Atomic

14 April, 2020

Atomic

Goal: define atomicity and describe strategies on how it can be achieved

Property required in several different areas of computer system design.

There are two main kinds of atomicity, but different sources of literature might define these things differently.

All-or-nothing is regarded as the default definition of atomicity.

Before-or-after is sometimes regarded as Isolation.

There remain some important gaps in our exploration of atomicity. First, in a layered system, a transaction implemented in one layer may consist of a series of component actions of a lower layer that are themselves atomic. The question is how the commitment of the lower-layer transactions should relate to the commitment of the higher layer trans action. If the higher-layer transaction decides to abort, the question is what to do about lower-layer transactions that may have already committed. There are two possibilities: • Reverse the effect of any committed lower-layer transactions with an UNDO action. This technique requires that the results of the lower-layer transactions be visible only within the higher-layer transaction. • Somehow delay commitment of the lower-layer transactions and arrange that they actually commit at the same time that the higher-layer transaction commits.

All-or-nothing Atomicity

A sequence of steps is an all-or-nothing action if, from the point of view of its invoker, the sequence always either
- completes, or
- aborts in such a way that it appears that the sequence had never been undertaken in the first place. That is, it backs out.

Techniques:

This layer implements what is known as journal storage. The basic idea of journal storage is straightforward: we associate with every named variable not a single cell, but a list of cells in non-volatile storage; the values in the list represent the history of the variable.

Before-or-after Atomicity

Concurrent actions have the before-or-after property if their effect from the point of view of their invokers is the same as if the actions occurred either completely before or completely after one another.

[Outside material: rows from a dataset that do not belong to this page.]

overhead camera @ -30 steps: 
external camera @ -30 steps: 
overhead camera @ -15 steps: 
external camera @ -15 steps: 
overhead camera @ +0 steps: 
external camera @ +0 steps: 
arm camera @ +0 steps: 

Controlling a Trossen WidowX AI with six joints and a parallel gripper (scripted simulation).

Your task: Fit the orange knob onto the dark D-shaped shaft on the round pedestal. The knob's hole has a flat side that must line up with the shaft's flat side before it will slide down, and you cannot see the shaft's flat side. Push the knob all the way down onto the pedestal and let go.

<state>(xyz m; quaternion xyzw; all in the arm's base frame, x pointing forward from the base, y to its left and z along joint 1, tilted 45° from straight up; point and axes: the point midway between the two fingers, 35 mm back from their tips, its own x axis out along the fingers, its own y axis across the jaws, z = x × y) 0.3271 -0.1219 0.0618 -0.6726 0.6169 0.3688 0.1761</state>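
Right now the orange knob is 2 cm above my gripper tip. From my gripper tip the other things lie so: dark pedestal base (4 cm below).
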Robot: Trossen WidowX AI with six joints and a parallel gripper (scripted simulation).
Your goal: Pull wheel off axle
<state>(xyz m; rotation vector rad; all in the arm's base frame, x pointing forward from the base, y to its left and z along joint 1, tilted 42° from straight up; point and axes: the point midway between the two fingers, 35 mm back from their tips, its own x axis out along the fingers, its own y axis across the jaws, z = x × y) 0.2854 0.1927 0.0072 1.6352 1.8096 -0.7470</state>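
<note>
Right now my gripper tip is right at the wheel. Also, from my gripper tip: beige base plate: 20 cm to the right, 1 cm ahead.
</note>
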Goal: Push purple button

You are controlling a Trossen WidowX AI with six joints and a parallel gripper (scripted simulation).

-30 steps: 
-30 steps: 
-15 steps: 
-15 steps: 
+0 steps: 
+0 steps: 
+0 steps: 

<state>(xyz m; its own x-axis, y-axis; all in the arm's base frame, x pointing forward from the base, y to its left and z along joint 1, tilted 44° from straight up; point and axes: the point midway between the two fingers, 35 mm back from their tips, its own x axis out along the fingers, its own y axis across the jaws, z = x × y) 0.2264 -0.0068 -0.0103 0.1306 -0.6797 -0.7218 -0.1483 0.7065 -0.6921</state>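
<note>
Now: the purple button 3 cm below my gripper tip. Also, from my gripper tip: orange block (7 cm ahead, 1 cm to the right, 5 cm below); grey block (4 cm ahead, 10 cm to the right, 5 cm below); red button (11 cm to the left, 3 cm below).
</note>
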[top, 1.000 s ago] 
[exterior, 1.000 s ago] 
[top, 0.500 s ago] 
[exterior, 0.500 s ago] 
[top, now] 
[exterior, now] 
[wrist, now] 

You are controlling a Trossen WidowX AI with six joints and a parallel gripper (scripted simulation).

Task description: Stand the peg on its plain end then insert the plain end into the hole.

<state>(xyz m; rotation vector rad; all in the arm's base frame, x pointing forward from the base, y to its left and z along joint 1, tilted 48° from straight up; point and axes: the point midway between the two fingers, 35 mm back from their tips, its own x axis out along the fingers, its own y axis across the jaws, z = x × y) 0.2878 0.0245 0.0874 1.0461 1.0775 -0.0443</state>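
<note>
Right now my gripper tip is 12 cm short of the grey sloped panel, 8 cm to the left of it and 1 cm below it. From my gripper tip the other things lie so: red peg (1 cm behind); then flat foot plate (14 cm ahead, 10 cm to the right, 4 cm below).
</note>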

Several actions that concurrently operate on the same data should not interfere with one another.

Techniques:

System-wide lock

Anytime any shared resource is needed, acquire a

Fine-grained locks needed locks at begin_transaction and release all of them at end_transaction

advantage: easy to reason about. works great if it could be implemented
disadvantage: requires transaction to know all of its needed locks in advance

Two phase locking

Gradually acquire locks as you need them (phase 1). Primary constraint is that the transaction may not release any locks until it passes its lock point.(phase 2) Further, the transaction can release a lock on an object that it only reads any time after it reaches its lock point if it will never need to read that object again, even to abort.

The name of the discipline comes about because the number of locks acquired by a transaction monotonically increases up to the lock point (the first phase), after which it monotonically decreases (the second phase).

Informally, once a transaction has acquired a lock on a data object, the value of that object is the same as it will be when the transaction reaches its lock point, so reading that value now must yield the same result as waiting till then to read it. Furthermore, releasing a lock on an object that it hasn’t modified must be harmless if this transaction will never look at the object again, even to abort.

Distributed Two-phase commits

TLDR:

Distributed version of a two phase commit protocol. Difference is that coordinator and workers cannot reliably communicate, thus reduces to constructing a reliable distributed version of two-phase commit protocol using persistent senders and duplicate suppression.